File integrity checks
A powerful feature of OSSEC is file integrity checking. This feature detects changes to the servers file system indicating a compromise has occurred, or a problem in the system. We can also add the WordPress installation path to the directories that are checked in the file integrity monitoring.
Here is the relevant part of the /var/ossec/etc/ossec.conf
file that requires changing if you wish to add the WordPress installation path to the file. It is also possible to change the frequency of the checks as currently it is configured to check once every 22 hours.
<syscheck> <!-- Frequency that syscheck is executed - default to every 22 hours --> <frequency>79200</frequency> <!-- Directories to check (perform all possible verifications) --> <directories check_all="yes">/etc,/usr/bin,/usr/sbin,/var/www/wordpress</directories> <directories check_all="yes">/bin,/sbin</directories> <!-- Files/directories to ignore --> <ignore>/etc/mtab</ignore> <ignore>/etc/mnttab</ignore> <ignore>/etc/hosts.deny</ignore>
If you add the WordPress path to the file monitoring in the ossec.conf
, you may need to include ignore
paths for the uploads and any caching folders as these contain files that regularly change.
The benefit of adding the WordPress path to your file integrity monitoring is if someone does compromise the system and adds nasty javascript
or dodgy PHP
to any of your WordPress files, this will be detected and you will be alerted.

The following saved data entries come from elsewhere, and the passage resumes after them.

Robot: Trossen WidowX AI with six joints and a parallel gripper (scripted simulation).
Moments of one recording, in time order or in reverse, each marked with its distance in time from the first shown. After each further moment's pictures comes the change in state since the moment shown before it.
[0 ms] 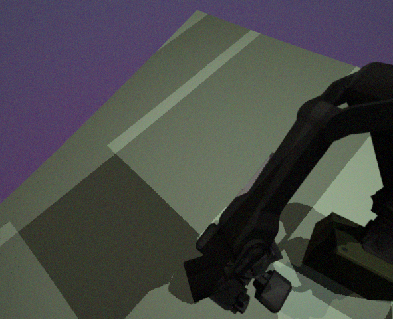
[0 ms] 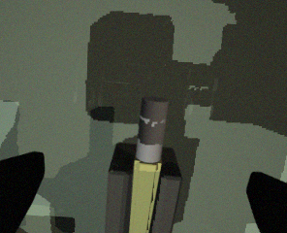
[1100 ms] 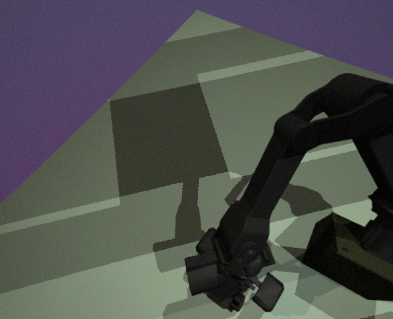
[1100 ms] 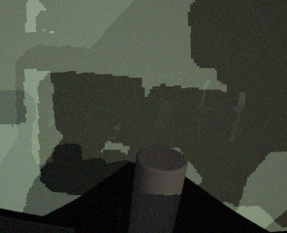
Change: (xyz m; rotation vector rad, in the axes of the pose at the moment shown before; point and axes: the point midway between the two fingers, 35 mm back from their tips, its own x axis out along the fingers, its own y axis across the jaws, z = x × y) arm 0.044 -0.002 0.002 0.015 -0.008 -0.001
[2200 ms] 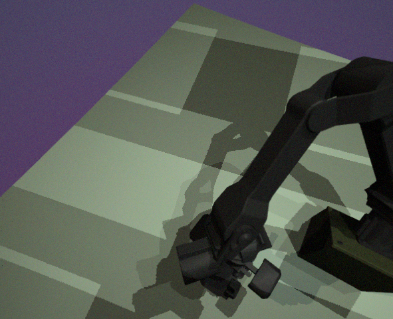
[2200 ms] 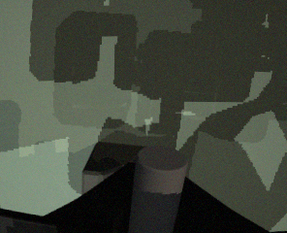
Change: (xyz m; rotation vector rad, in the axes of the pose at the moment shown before) arm -0.038 -0.012 -0.004 -0.009 0.004 -0.002
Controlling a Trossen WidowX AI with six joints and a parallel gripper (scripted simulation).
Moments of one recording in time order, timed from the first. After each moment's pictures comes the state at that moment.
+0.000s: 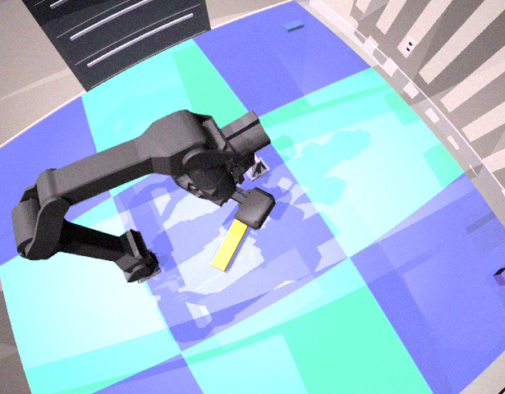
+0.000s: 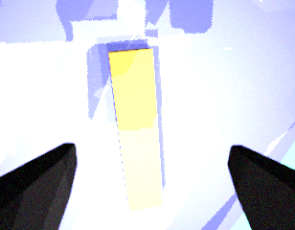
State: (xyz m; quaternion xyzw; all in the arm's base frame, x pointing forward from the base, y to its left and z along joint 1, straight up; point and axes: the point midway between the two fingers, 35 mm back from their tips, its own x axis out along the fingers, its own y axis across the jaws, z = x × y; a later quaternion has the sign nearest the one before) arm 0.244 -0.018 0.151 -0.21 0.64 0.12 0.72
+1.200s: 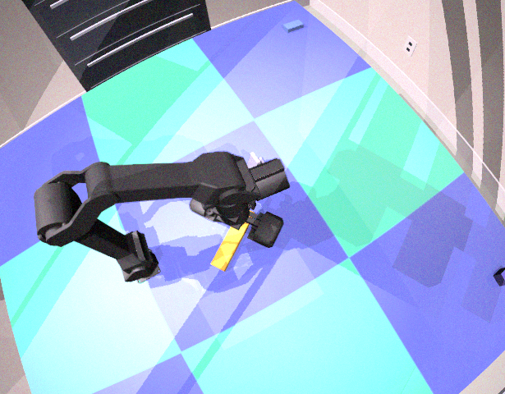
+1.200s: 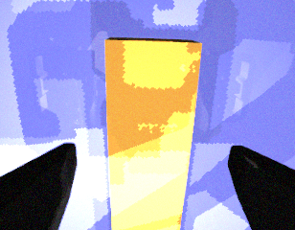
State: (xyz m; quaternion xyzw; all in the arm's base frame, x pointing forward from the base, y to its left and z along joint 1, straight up) arm 0.246 -0.032 0.055 -0.21 0.67 0.20 0.69
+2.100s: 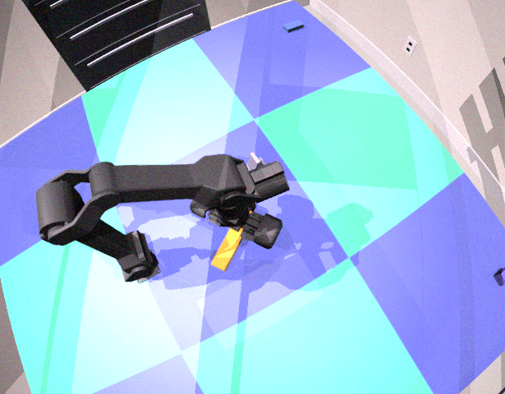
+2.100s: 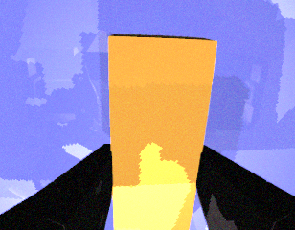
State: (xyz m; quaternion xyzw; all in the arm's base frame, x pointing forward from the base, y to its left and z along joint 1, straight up) arm 0.245 -0.032 0.046 -0.21 0.67 0.20 0.68
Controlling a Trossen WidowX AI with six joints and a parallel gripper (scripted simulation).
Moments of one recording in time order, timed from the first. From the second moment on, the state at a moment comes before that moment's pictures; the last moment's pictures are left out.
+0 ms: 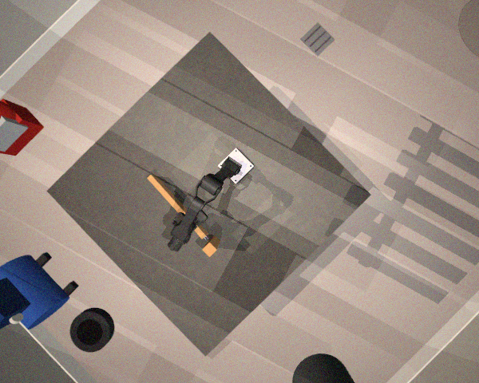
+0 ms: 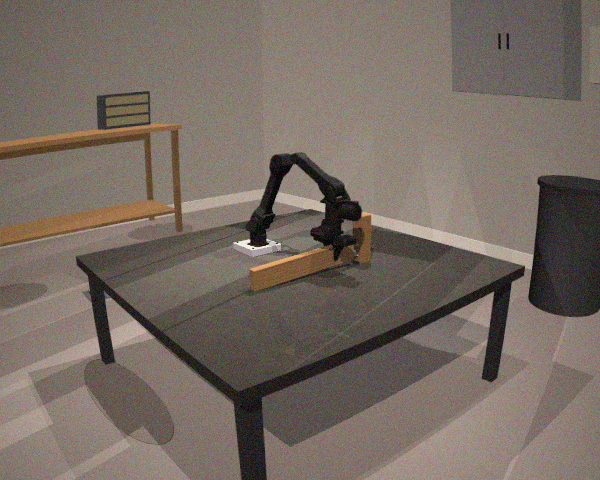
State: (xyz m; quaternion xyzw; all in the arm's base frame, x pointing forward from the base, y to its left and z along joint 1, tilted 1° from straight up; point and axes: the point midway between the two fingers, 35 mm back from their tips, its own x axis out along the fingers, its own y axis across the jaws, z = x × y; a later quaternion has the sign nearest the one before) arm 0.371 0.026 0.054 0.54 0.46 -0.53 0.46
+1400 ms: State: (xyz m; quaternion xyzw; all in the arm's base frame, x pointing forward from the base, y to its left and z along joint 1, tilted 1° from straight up) arm 0.371 0.030 0.056 0.54 0.46 -0.53 0.46
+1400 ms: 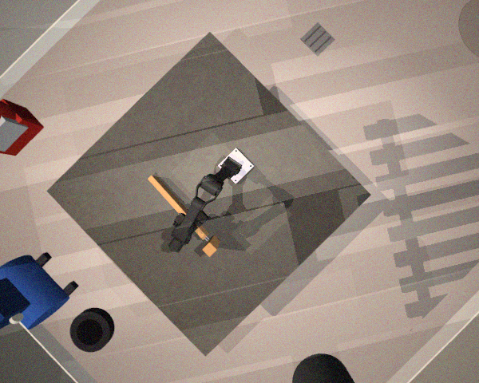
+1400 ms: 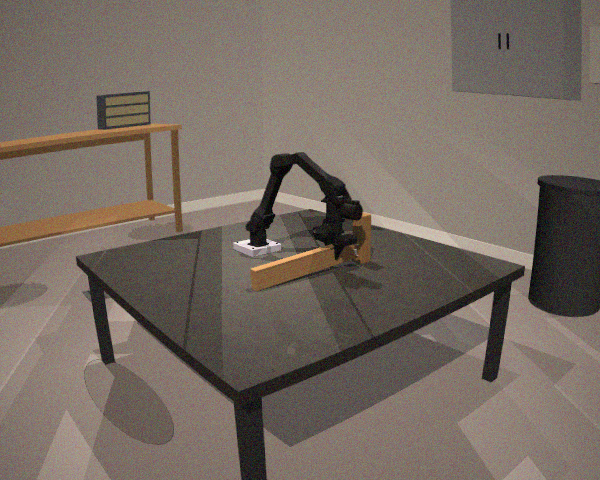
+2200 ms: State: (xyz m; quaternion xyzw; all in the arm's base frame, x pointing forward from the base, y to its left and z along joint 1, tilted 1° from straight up) arm 0.371 0.033 0.055 0.54 0.46 -0.53 0.46
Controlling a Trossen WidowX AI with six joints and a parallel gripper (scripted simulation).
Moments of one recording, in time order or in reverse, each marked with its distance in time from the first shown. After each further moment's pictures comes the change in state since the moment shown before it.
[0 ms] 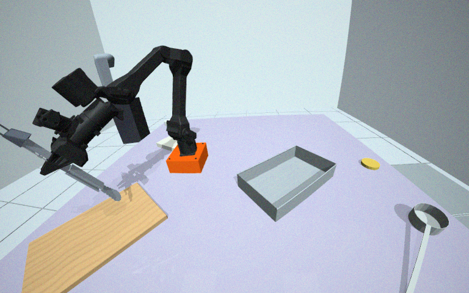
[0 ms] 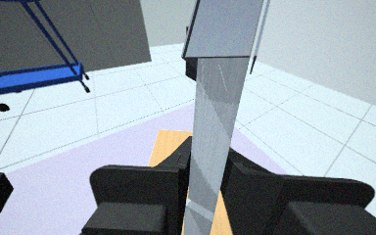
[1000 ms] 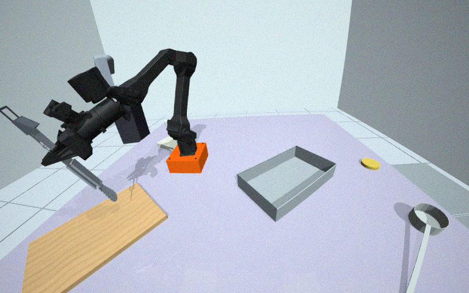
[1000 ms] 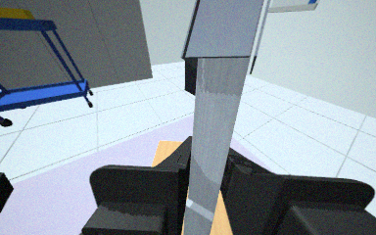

Default Rules for Server Monitoring
In addition to directly monitoring the WordPress application and Web server logs, having OSSEC on your host will also detect:
- SSH brute force attempts
- New users added to the system
- First time user logged in
- New services (backdoors!) listening (netstat diff)
- lots more..... take a look at
/var/ossec/rules/
Conclusion
Spending 10 minutes setting up OSSEC on your server will provide you with a solid base of security monitoring. With a small investment of time and the right tools, your WordPress install can be as secure as the big boys. Get OSSEC, Get Visibility.